**ASSIGNED TASK**
The expected output is the data itself, duplicated in full.

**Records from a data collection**
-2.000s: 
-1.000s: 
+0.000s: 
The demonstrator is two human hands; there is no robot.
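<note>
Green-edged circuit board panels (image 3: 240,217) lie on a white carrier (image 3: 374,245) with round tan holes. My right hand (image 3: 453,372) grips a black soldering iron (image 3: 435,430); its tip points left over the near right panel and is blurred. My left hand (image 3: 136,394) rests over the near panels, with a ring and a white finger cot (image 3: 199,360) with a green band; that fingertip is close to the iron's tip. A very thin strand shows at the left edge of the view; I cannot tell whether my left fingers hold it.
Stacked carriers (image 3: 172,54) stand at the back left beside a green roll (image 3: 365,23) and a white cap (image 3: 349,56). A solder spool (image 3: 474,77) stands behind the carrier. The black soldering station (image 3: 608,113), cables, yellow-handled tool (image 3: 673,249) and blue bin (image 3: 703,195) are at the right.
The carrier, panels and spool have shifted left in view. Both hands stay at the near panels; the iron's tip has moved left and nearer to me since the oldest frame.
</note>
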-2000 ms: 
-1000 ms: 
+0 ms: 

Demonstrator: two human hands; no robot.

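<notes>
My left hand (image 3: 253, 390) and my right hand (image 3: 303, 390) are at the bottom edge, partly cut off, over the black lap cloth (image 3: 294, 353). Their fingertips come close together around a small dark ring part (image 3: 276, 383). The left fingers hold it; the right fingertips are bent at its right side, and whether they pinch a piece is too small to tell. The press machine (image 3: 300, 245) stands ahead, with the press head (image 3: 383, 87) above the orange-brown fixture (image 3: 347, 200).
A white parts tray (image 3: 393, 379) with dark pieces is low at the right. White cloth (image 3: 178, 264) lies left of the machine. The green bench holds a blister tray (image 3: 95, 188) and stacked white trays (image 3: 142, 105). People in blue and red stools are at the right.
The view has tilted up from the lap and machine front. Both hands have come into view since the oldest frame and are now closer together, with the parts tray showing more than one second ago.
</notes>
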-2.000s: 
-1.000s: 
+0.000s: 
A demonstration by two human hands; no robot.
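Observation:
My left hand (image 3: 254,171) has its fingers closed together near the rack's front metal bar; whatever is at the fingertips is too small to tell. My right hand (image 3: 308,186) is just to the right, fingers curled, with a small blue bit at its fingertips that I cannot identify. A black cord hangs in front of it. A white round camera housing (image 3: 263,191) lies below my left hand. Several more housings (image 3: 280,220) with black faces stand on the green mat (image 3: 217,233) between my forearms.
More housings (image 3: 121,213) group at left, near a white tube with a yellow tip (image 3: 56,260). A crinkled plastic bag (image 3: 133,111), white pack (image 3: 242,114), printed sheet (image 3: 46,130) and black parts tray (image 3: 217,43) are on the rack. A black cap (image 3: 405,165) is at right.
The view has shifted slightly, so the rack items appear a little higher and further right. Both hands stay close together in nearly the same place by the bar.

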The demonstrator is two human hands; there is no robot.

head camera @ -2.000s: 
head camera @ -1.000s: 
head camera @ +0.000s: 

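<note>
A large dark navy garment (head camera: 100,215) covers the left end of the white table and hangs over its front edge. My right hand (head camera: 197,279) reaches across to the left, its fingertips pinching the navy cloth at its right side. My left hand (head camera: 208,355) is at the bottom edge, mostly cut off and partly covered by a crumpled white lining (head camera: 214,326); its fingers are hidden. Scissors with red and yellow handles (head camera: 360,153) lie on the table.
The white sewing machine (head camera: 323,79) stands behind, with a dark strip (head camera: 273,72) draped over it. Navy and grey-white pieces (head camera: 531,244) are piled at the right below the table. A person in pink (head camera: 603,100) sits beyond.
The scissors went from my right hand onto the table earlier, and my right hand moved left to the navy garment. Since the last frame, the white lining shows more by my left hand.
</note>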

**SOLUTION BELOW**
-2.000s: 
-1.000s: 
+0.000s: 
The demonstrator is two human hands; there is no robot.
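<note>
Green-edged circuit board panels (image 3: 240,217) lie on a white carrier (image 3: 374,245) with round tan holes. My right hand (image 3: 453,372) grips a black soldering iron (image 3: 435,430); its tip points left over the near right panel and is blurred. My left hand (image 3: 136,394) rests over the near panels, with a ring and a white finger cot (image 3: 199,360) with a green band; that fingertip is close to the iron's tip. A very thin strand shows at the left edge of the view; I cannot tell whether my left fingers hold it.
Stacked carriers (image 3: 172,54) stand at the back left beside a green roll (image 3: 365,23) and a white cap (image 3: 349,56). A solder spool (image 3: 474,77) stands behind the carrier. The black soldering station (image 3: 608,113), cables, yellow-handled tool (image 3: 673,249) and blue bin (image 3: 703,195) are at the right.
The carrier, panels and spool have shifted left in view. Both hands stay at the near panels; the iron's tip has moved left and nearer to me since the oldest frame.
</note>
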-2000 ms: 
-1000 ms: 
+0 ms: 

Demonstrator: two human hands; no robot.

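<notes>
My left hand (image 3: 253, 390) and my right hand (image 3: 303, 390) are at the bottom edge, partly cut off, over the black lap cloth (image 3: 294, 353). Their fingertips come close together around a small dark ring part (image 3: 276, 383). The left fingers hold it; the right fingertips are bent at its right side, and whether they pinch a piece is too small to tell. The press machine (image 3: 300, 245) stands ahead, with the press head (image 3: 383, 87) above the orange-brown fixture (image 3: 347, 200).
A white parts tray (image 3: 393, 379) with dark pieces is low at the right. White cloth (image 3: 178, 264) lies left of the machine. The green bench holds a blister tray (image 3: 95, 188) and stacked white trays (image 3: 142, 105). People in blue and red stools are at the right.
The view has tilted up from the lap and machine front. Both hands have come into view since the oldest frame and are now closer together, with the parts tray showing more than one second ago.
</notes>
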-2.000s: 
-1.000s: 
+0.000s: 
A demonstration by two human hands; no robot.
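Observation:
My left hand (image 3: 254,171) has its fingers closed together near the rack's front metal bar; whatever is at the fingertips is too small to tell. My right hand (image 3: 308,186) is just to the right, fingers curled, with a small blue bit at its fingertips that I cannot identify. A black cord hangs in front of it. A white round camera housing (image 3: 263,191) lies below my left hand. Several more housings (image 3: 280,220) with black faces stand on the green mat (image 3: 217,233) between my forearms.
More housings (image 3: 121,213) group at left, near a white tube with a yellow tip (image 3: 56,260). A crinkled plastic bag (image 3: 133,111), white pack (image 3: 242,114), printed sheet (image 3: 46,130) and black parts tray (image 3: 217,43) are on the rack. A black cap (image 3: 405,165) is at right.
The view has shifted slightly, so the rack items appear a little higher and further right. Both hands stay close together in nearly the same place by the bar.
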
The demonstrator is two human hands; there is no robot.

head camera @ -2.000s: 
head camera @ -1.000s: 
head camera @ +0.000s: 

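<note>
A large dark navy garment (head camera: 100,215) covers the left end of the white table and hangs over its front edge. My right hand (head camera: 197,279) reaches across to the left, its fingertips pinching the navy cloth at its right side. My left hand (head camera: 208,355) is at the bottom edge, mostly cut off and partly covered by a crumpled white lining (head camera: 214,326); its fingers are hidden. Scissors with red and yellow handles (head camera: 360,153) lie on the table.
The white sewing machine (head camera: 323,79) stands behind, with a dark strip (head camera: 273,72) draped over it. Navy and grey-white pieces (head camera: 531,244) are piled at the right below the table. A person in pink (head camera: 603,100) sits beyond.
The scissors went from my right hand onto the table earlier, and my right hand moved left to the navy garment. Since the last frame, the white lining shows more by my left hand.
</note>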

The output is complete as shown.